On Wednesday, Nov. 12, the longest federal government shutdown in U.S. history ended when President Donald Trump signed the government funding package passed by the Senate and the House of Representatives. The funding measure stopped a 43-day stalemate during which hundreds of thousands of federal employees were put on leave or worked without pay.
The shutdown began after negotiations failed to resolve budget issues, the largest being the future of enhanced subsidies tied to the Affordable Care Act (ACA) and how far they should extend. Lawmakers from both parties clashed over whether to expand those tax credits beyond 400 percent of the federal poverty level. Republicans opposed the extension, while Democrats supported it. The final compromise that passed the Senate excluded the extension, with several Democrats breaking ranks to vote for the bill. The bill was then passed by the House and signed into law by the President.
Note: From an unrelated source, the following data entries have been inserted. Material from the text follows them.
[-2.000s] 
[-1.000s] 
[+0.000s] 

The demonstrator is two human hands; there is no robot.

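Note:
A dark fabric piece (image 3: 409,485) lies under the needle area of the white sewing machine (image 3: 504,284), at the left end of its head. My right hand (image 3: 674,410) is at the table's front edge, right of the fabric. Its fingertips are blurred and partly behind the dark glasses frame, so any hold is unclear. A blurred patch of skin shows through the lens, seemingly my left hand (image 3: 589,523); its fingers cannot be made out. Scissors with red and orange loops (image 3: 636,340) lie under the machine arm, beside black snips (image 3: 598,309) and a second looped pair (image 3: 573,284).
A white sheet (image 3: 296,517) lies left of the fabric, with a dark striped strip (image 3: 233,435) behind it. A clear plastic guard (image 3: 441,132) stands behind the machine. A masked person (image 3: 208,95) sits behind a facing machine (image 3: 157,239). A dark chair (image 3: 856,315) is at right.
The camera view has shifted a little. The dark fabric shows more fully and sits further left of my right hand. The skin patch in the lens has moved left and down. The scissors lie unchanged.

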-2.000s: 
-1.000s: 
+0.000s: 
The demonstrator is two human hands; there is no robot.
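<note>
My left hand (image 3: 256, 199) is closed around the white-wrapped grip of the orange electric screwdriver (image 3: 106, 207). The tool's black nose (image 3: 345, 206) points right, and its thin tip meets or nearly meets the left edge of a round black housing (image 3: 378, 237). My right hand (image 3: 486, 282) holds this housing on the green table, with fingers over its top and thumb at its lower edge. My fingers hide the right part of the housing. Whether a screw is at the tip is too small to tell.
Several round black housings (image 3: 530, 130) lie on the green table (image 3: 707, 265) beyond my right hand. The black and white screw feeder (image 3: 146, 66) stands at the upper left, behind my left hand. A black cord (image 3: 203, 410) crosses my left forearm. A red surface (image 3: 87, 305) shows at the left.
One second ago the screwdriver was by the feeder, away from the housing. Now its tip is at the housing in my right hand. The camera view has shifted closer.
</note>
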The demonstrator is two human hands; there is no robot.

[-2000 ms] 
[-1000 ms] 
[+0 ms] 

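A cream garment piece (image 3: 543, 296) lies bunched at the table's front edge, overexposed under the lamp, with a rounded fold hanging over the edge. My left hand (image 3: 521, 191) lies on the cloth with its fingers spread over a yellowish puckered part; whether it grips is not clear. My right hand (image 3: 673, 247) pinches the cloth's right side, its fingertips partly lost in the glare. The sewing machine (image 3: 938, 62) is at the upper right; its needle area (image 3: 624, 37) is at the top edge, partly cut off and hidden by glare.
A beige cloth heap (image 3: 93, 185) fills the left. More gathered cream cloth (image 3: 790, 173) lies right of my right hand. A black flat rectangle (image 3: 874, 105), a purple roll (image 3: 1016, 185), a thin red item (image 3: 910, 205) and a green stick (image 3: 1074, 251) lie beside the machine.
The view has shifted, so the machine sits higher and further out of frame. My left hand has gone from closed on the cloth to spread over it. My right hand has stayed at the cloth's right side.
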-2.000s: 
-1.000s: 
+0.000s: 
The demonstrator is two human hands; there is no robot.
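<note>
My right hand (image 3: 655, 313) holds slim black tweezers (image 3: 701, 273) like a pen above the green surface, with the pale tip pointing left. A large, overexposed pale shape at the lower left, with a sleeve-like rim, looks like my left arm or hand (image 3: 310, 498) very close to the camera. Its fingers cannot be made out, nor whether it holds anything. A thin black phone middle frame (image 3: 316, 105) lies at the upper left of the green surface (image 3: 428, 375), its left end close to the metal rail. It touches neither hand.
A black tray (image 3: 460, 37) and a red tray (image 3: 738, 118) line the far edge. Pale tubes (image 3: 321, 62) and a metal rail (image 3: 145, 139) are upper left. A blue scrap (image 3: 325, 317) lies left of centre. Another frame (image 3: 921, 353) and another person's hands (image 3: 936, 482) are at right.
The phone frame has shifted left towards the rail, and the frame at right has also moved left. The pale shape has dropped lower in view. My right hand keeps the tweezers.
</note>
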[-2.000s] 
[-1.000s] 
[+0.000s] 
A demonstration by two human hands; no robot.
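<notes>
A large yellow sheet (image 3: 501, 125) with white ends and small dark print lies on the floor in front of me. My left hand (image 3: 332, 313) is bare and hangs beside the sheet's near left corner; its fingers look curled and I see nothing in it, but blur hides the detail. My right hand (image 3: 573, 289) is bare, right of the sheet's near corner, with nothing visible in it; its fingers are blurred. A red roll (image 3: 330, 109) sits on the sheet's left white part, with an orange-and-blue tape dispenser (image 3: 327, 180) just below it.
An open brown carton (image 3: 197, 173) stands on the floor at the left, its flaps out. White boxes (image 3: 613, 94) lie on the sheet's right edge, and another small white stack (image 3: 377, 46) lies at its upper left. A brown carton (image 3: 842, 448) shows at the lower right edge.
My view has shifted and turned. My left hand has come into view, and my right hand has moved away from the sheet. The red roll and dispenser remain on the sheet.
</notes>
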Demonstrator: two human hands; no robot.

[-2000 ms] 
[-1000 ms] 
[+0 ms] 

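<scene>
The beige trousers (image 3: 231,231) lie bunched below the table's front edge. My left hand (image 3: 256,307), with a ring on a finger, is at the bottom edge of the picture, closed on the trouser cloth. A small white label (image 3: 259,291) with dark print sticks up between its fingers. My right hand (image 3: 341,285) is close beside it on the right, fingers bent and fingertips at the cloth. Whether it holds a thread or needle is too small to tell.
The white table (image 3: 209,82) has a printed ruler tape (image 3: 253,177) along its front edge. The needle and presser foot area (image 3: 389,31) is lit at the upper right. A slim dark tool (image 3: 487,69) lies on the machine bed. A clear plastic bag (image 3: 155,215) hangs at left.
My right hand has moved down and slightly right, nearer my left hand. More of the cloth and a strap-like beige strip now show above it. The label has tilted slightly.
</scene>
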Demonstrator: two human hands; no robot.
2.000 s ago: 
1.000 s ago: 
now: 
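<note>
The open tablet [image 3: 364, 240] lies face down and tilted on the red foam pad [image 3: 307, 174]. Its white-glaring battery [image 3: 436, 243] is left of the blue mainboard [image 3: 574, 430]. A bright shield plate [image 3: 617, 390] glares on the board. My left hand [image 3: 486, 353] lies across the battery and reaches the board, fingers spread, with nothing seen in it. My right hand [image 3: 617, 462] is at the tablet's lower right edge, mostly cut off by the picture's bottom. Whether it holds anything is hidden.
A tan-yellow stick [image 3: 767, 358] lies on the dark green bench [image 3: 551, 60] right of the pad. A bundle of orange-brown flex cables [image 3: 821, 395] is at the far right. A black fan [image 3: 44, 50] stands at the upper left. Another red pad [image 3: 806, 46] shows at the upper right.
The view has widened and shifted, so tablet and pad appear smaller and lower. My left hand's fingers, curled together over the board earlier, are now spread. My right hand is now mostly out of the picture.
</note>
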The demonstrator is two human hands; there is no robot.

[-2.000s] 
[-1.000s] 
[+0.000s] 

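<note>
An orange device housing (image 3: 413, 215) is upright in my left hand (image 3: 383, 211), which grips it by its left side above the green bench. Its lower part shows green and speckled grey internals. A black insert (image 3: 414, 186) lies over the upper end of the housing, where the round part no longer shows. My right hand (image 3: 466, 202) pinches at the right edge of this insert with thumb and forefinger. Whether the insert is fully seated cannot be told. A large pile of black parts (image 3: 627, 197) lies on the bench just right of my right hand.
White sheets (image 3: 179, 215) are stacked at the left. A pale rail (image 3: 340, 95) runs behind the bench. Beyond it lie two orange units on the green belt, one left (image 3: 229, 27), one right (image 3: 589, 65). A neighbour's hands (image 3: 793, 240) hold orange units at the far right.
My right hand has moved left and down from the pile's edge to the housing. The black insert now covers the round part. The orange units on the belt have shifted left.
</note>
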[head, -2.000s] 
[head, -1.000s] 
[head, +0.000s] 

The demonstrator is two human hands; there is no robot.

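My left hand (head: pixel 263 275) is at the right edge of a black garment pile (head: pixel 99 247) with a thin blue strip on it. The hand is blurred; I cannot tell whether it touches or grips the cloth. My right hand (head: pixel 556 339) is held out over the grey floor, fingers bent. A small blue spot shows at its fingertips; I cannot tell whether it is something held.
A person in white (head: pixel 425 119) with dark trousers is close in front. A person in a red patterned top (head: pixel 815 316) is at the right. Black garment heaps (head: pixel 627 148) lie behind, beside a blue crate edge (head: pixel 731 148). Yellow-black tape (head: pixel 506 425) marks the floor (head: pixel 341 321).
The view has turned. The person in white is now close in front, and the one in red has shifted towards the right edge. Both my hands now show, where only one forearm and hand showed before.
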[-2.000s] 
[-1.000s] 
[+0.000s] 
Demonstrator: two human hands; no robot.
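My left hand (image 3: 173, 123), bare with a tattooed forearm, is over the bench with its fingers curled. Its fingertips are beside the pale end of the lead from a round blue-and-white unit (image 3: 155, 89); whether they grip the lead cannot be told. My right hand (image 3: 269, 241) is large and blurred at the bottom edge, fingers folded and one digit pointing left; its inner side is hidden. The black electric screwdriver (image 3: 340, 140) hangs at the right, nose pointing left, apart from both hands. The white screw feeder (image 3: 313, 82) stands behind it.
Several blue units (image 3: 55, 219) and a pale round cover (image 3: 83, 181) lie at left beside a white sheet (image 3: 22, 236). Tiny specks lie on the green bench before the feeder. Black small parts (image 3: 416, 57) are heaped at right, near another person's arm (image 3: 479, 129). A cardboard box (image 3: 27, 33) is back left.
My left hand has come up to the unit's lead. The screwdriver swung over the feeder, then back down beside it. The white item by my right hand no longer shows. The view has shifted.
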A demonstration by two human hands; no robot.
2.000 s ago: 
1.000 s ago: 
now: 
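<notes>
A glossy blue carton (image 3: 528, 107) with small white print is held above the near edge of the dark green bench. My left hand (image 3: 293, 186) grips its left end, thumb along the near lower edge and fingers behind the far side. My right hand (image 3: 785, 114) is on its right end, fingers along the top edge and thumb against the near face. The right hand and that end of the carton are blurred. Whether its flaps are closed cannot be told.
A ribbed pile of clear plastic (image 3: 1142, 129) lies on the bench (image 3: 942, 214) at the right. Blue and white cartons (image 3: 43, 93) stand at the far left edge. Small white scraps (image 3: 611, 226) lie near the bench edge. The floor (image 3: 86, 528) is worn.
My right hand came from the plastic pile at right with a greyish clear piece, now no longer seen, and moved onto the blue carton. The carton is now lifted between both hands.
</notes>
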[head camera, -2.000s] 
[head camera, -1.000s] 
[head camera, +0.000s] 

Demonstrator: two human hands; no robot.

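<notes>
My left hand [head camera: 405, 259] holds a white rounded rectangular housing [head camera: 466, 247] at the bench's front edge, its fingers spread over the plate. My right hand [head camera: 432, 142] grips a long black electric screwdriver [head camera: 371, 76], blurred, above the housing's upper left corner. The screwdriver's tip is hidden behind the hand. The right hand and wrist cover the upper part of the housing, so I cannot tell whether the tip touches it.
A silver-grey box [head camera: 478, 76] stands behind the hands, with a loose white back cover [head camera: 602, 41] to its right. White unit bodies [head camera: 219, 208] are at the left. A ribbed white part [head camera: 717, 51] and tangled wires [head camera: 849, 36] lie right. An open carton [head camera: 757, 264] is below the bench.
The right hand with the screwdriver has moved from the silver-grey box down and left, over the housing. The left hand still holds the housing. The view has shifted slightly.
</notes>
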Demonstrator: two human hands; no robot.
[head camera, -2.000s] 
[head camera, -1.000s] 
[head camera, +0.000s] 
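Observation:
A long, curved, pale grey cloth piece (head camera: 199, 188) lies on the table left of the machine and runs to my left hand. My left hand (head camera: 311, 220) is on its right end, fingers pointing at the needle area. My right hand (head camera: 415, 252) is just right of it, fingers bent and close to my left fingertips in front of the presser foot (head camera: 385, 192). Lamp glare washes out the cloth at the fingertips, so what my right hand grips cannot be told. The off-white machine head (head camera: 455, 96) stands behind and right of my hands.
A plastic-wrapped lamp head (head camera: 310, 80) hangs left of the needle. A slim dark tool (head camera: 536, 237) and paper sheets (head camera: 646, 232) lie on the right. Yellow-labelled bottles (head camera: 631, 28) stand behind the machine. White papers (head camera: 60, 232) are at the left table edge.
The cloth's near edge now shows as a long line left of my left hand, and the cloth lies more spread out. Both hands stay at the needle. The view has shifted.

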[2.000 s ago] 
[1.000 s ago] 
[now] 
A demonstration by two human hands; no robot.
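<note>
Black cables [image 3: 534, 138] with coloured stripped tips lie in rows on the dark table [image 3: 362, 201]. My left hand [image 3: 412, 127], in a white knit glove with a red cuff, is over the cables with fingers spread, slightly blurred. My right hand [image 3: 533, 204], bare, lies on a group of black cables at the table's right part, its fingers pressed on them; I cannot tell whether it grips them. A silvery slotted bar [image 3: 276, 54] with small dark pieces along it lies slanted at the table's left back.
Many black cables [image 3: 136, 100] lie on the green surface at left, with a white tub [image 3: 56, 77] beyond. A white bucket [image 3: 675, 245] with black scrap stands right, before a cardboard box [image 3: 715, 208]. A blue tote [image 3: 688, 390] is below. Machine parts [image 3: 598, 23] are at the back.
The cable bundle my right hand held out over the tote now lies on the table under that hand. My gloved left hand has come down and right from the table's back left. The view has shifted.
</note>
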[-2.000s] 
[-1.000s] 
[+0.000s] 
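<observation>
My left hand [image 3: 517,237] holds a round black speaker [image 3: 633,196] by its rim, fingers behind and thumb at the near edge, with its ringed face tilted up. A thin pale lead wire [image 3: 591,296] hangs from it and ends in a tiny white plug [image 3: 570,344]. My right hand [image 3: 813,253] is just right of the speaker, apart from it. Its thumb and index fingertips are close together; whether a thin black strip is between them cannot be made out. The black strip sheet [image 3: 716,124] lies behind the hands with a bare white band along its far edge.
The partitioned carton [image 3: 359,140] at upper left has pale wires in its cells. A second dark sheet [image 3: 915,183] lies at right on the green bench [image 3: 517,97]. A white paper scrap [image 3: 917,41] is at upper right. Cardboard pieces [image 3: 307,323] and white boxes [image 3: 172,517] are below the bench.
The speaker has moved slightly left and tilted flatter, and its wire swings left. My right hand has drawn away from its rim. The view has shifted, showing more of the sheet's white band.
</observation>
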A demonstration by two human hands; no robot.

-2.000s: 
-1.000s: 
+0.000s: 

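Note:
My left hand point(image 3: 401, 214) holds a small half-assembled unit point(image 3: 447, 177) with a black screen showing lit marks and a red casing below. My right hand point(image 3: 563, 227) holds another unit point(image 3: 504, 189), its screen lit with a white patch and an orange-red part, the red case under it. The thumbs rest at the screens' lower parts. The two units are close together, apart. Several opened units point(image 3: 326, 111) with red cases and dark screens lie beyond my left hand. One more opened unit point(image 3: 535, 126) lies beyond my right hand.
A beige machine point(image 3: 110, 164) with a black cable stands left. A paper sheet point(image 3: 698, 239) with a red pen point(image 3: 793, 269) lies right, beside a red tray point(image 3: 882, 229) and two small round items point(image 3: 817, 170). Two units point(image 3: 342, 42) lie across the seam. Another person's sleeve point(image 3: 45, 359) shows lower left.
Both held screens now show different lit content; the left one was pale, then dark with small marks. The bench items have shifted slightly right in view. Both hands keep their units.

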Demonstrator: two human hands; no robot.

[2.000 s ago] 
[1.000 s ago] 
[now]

Explaining the administration’s stance, Vice President J.D. Vance said, “The tax credits go to some people deservedly, and we think the tax credits actually go to a lot of waste and fraud within the insurance industry.”
The White House Office of Management and Budget issued a memo stating, “Employees who were on furlough due to the absence of appropriations should be directed to return to work on Nov. 13, 2025.” This order brings roughly 670,000 furloughed employees back to their jobs. Many of these workers missed about two and a half weeks’ paychecks.
For the Houghton region, healthcare subsidies and hospital finances are deeply intertwined. UP Health System–Portage shows signs of financial strain. In its most recent Medicaid Disproportionate Share Hospital (DSH) audit, the hospital reported $1.15 million in uncompensated care costs (the cost of treating Medicaid and uninsured patients minus all payments received), yet received only $388,013 in DSH payments, leaving a $767,364 deficit. Portage serves a high share of publicly insured patients overall. Its Medicaid utilization rate is 26.73 percent, while its low-income utilization rate is 10.68 percent. Because of its high dependence on publicly funded programs, the potential loss or reduction of ACA premium tax credits could deepen the hospital’s financial pressures.
To offset expected Medicaid funding losses, President Trump signed legislation that included a federal support package for rural hospitals facing negative margins and closure risk. This program, the Rural Health Transformation Program (RHTP), gives $50 billion over five years for rural health care. According to the Kaiser Family Foundation, “The $50 billion in new funding could offset a little over one third (37 percent) of the estimated cuts to federal Medicaid spending in rural areas.”
For now, federal workers across the country are clocking back in after six weeks without pay, catching up on bills and responsibilities that didn’t pause during the shutdown. Meanwhile, hospitals and insurance enrollees are watching to see how the new budget reshapes the healthcare system.